On Saturday, leaders of all factions continued meetings in Baghdad's fortified Green Zone.

Saleh al-Mutlaq, a Sunni representative on the drafting committee, said the talks had bogged down after "deep differences" emerged. He said Shiites were demanding that the new charter explicitly state that the decrees of their religious leadership were sacred — something both the Sunnis and Kurds oppose.

Later in the day, however, a Shiite member of the drafting committee, Khaled al-Attiyah, said the Kurds and Shiites had tentatively agreed on most points, except for the distribution of oil wealth. He added that the Shiite coalition had submitted a proposal on that issue, but it was still being discussed with the Kurds.

Al-Attiyah also said Sunni negotiators were supposed to join a plenary meeting of the drafting committee Saturday evening.

As the Monday deadline to finish the constitution approached, Sunni Arabs and some Shiites rallied in Baghdad and elsewhere Friday to protest calls for a federated state.

On Saturday, about 5,000 people gathered outside the main mosque in the western city of Ramadi to condemn the constitutional process.

In the northern oil city of Kirkuk, several hundred Arabs demonstrated against the charter, chanting, "Yes to unity! No to federalism!"

"We are against federalism (because) we believe that federalism is a step toward separation," said Arab city council member Mohammed Khalil.

In the 1980s, former President Saddam Hussein displaced thousands of Kurds from Kirkuk and replaced them with Arab settlers. The city, which the Kurds seek to incorporate into their territory, has been the scene of ethnic tensions the past two years.

According to Article 58 in the interim constitution, all Iraqis displaced under Saddam's regime have the right to return to their homes or receive compensation.
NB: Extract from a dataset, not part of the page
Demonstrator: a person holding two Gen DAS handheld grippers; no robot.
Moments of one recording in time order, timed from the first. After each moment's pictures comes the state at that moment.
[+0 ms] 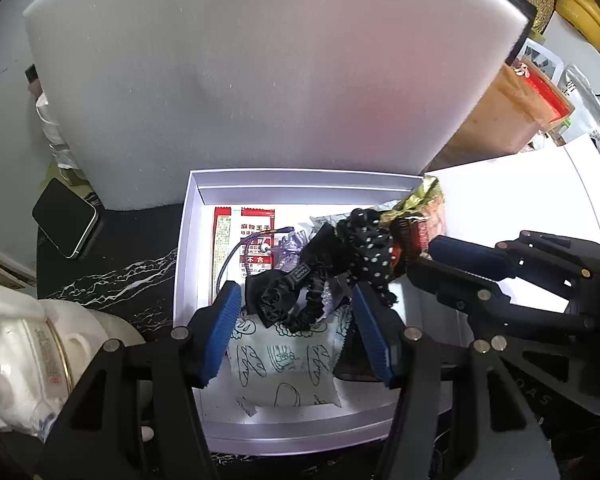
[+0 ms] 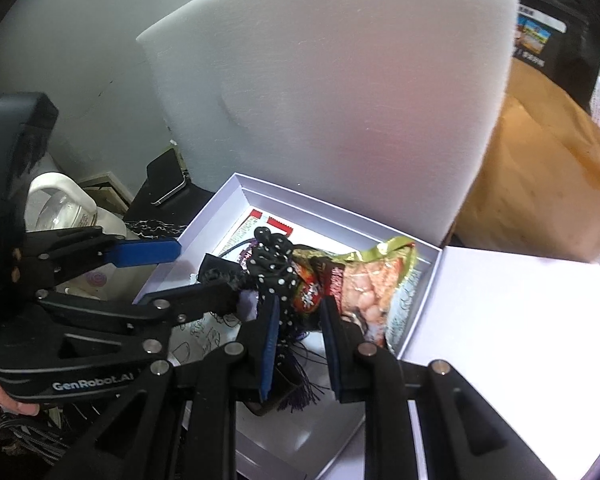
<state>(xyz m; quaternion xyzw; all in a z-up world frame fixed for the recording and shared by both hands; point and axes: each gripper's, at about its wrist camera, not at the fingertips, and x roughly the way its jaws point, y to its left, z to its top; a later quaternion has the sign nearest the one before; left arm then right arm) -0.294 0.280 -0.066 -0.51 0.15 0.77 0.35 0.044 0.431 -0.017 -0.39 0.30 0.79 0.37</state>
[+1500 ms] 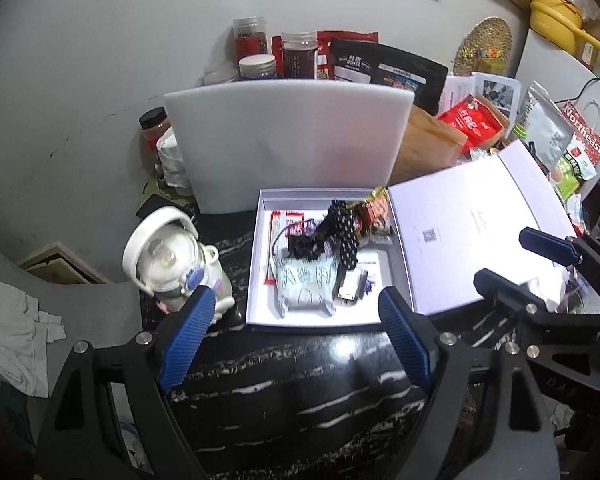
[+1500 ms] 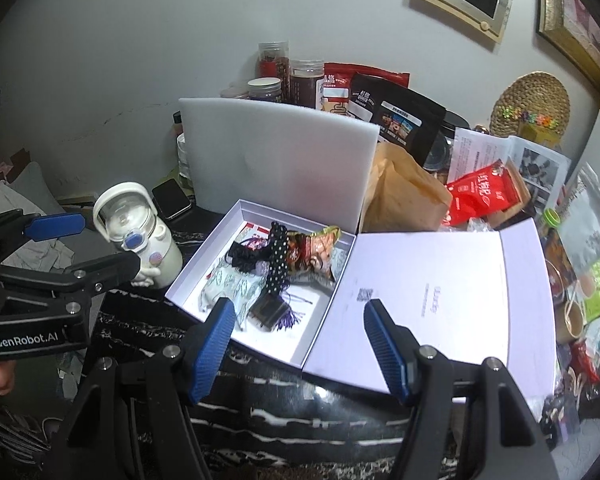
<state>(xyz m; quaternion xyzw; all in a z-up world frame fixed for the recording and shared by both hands) -0.154 0.168 0.104 -0.43 0.17 0.83 0.30 0.080 0.285 0.114 -0.36 0.23 0.76 0.48</state>
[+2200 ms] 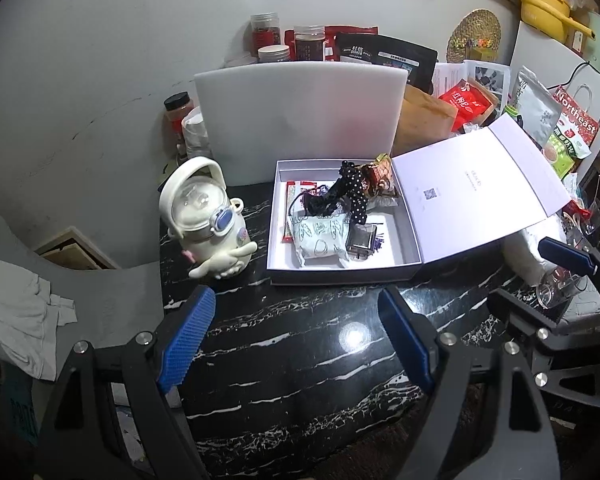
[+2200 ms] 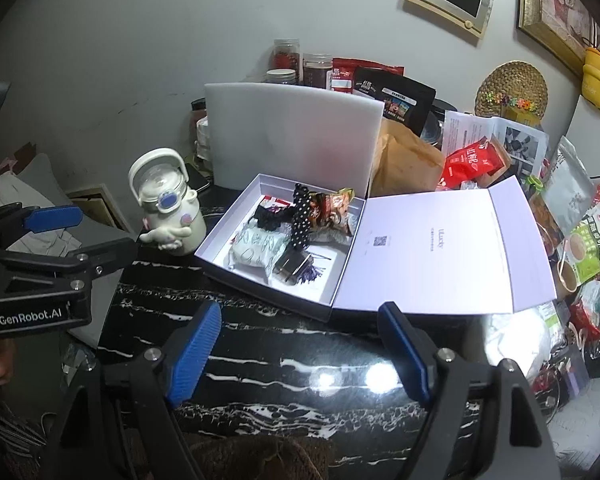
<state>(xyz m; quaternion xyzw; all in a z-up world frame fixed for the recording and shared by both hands) -0.099 0.096 0.099 -0.42 0.17 0.84 0.30 0.076 0.191 0.107 -0.35 0.23 0.76 0.50</state>
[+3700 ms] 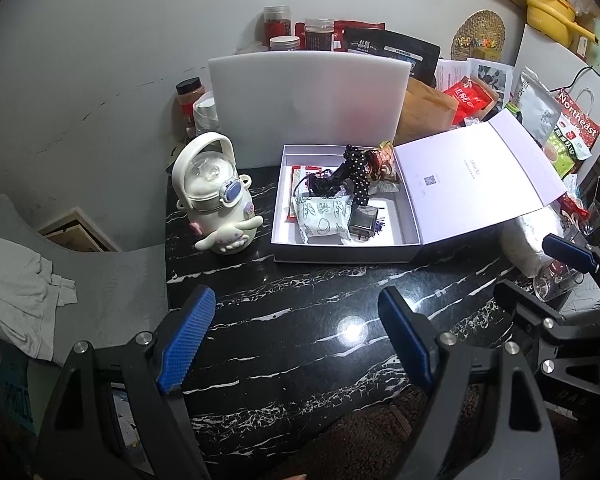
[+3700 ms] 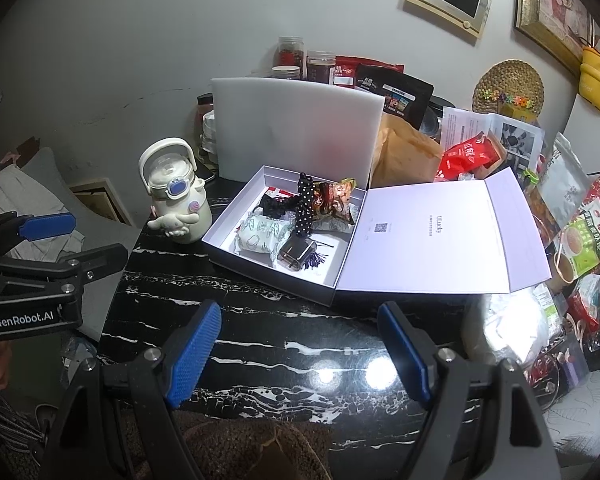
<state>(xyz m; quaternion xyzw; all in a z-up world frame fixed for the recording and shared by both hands) -0.079 0.068 0.096 -0.43 0.17 0.84 0.29 0.081 0.168 0.109 -0.36 0.23 0.76 0.50</state>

Political leaders appear to have agreed on implementing Article 58 before general elections are held Dec. 15.

The United States believes the key to defeating the Sunni-dominated insurgency is to encourage an inclusive political process that would prompt disaffected Sunni Arabs to lay down arms.
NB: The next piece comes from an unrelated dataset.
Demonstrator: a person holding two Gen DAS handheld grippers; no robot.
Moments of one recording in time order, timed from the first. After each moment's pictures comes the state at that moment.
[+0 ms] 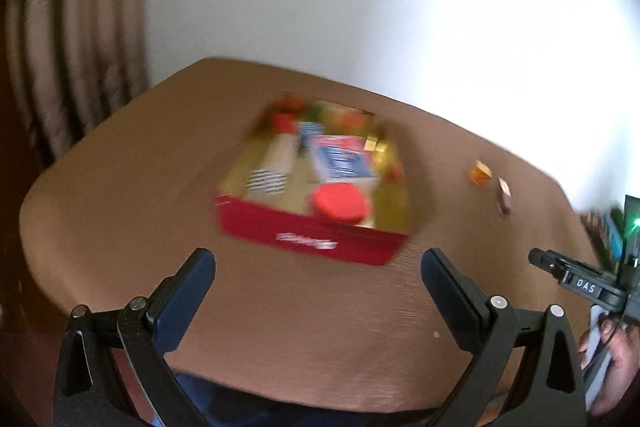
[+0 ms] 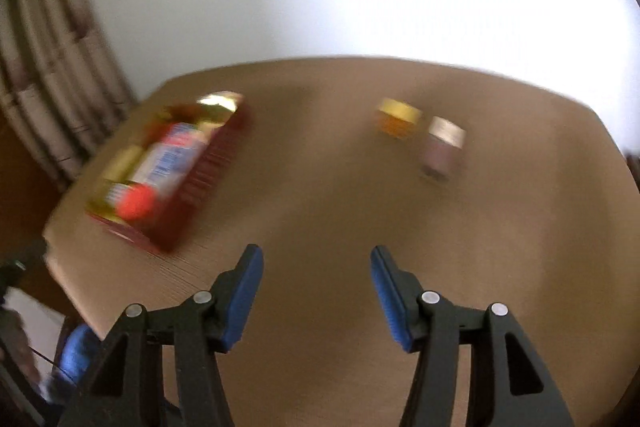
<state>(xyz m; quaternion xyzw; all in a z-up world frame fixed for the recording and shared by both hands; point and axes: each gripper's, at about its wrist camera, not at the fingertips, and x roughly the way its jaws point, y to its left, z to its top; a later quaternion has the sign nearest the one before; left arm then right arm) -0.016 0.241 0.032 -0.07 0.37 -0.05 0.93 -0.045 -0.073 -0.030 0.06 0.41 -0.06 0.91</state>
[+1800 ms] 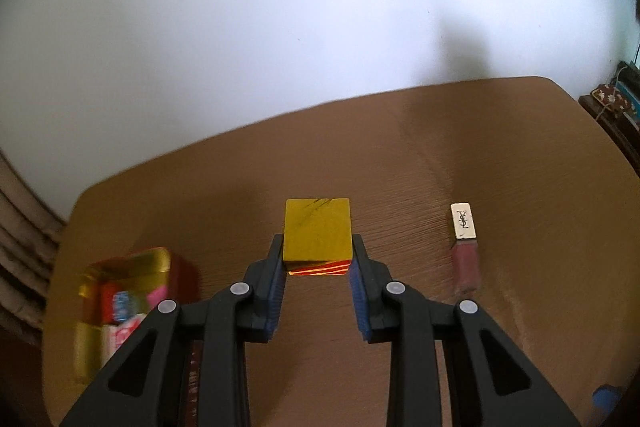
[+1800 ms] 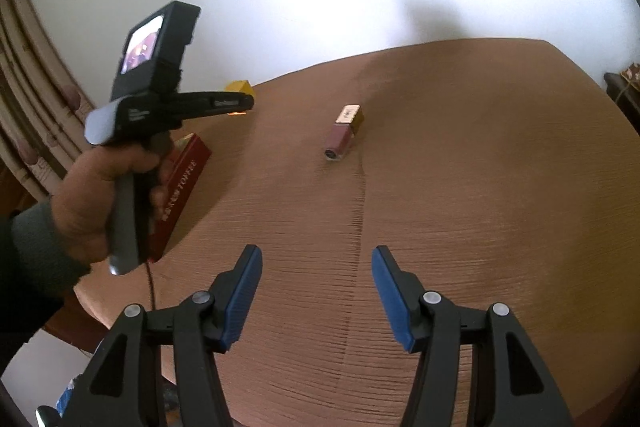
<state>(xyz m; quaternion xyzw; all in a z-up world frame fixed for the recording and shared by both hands) 0.182 -0.006 0.044 0.16 0.39 -0.12 0.90 -0.112 -0.162 -0.019 0.17 0.37 -0.05 0.91</state>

On Friday, a Kurdish official who participated in the negotiations said the United States was pressuring the Kurds to accept demands of Shiites and Sunnis on the role of Islam in government to reach agreement.

In recent weeks, various Sunni groups — which boycotted January's parliamentary elections — have been urging fellow Sunnis to vote in the referendum and a general election planned for December. The voter-registration deadline is Sept. 1.
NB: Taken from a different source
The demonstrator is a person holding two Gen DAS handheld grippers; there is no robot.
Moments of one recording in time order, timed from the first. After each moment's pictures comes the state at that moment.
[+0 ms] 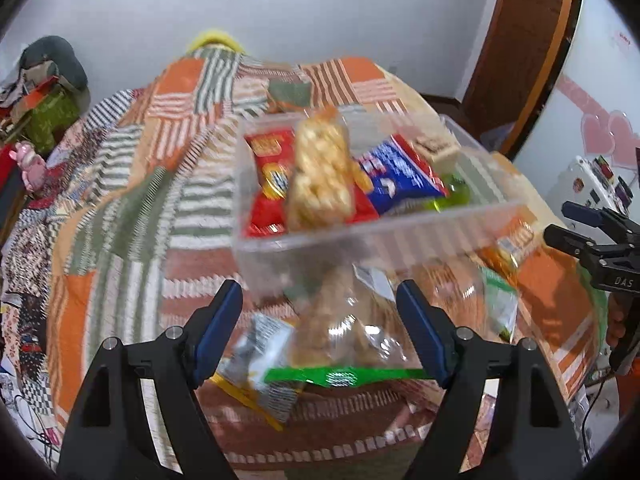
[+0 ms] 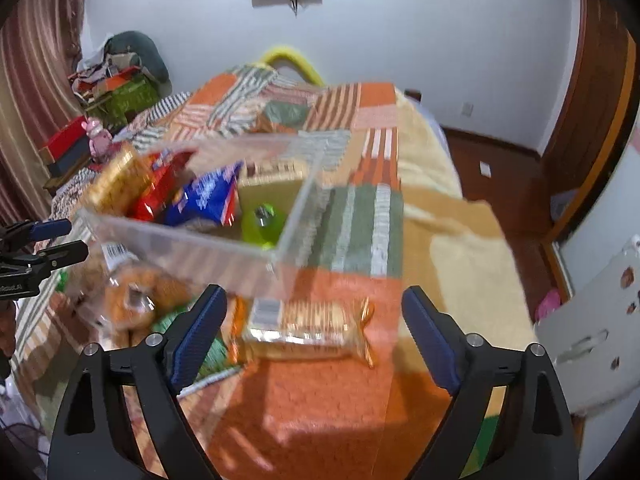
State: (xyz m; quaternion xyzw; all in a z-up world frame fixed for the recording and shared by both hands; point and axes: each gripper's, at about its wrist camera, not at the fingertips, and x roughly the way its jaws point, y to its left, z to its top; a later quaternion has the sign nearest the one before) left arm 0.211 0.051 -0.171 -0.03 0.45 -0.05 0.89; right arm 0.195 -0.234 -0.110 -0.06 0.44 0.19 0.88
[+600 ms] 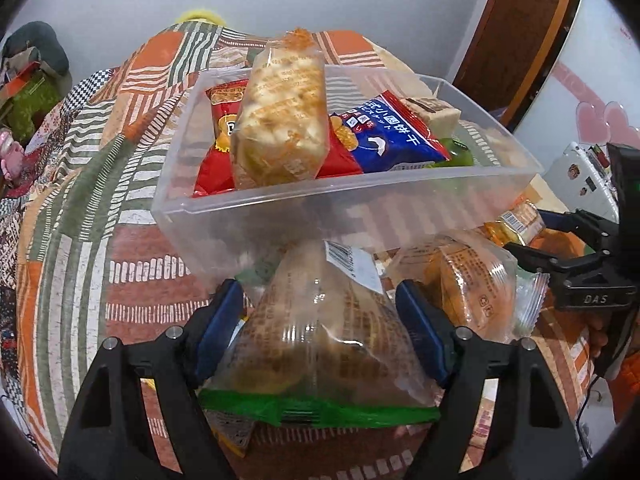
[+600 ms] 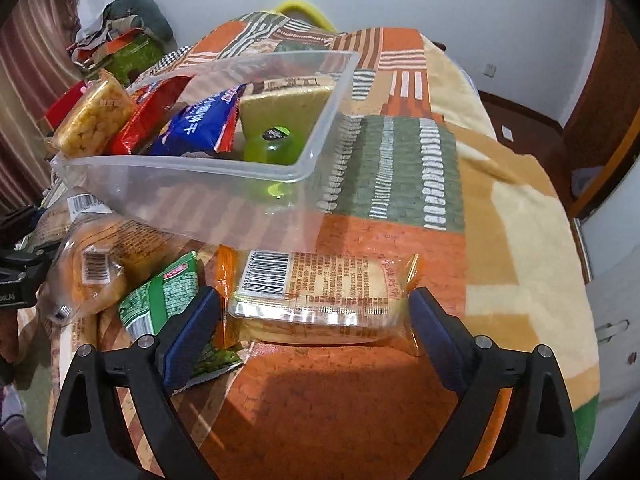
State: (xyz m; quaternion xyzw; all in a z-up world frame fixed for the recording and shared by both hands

The boycott left the once-dominant community with few seats in a parliament dominated by Shiites and Kurds, and reduced its influence in the political maneuvering surrounding the draft charter.

On Friday, masked gunmen killed three Sunni Arab members of the Islamic Party in front of horrified witnesses outside a Mosul mosque after grabbing them as they hung posters urging fellow Sunnis to vote in the referendum.

On Saturday, men inside a car used in the kidnappings and killings fired at a patrol of U.S. military and Iraqi police. The patrol returned fire, setting the BMW on fire and killing three men inside, al-Jbouri said.

In other developments, Ramadi police reported on Friday that U.S. warplanes bombed a house, destroying it but causing no casualties. Police Capt. Nassir Al-Alousi said the house was empty at the time.

A statement released by the U.S. military Saturday said only that Air Force F-16s and Royal Air Force GR-4s "provided close air support to coalition troops" in the area. It gave no further details.

Also Saturday:

—Two policemen were killed in a gunfight with militants near the Al-Shurta tunnel in the Amiryaa neighborhood of Baghdad, Capt. Talib Thamir said.

—Gunmen shot and killed two civilians in Baghdad's Al-Amil district and a mortar shell exploded in the capital's Mansour neighborhood, injuring a woman, police said.

—Two separate attacks — one with a hand grenade and another with a roadside bomb — killed three Iraqi soldiers in Fallujah, hospital officials said.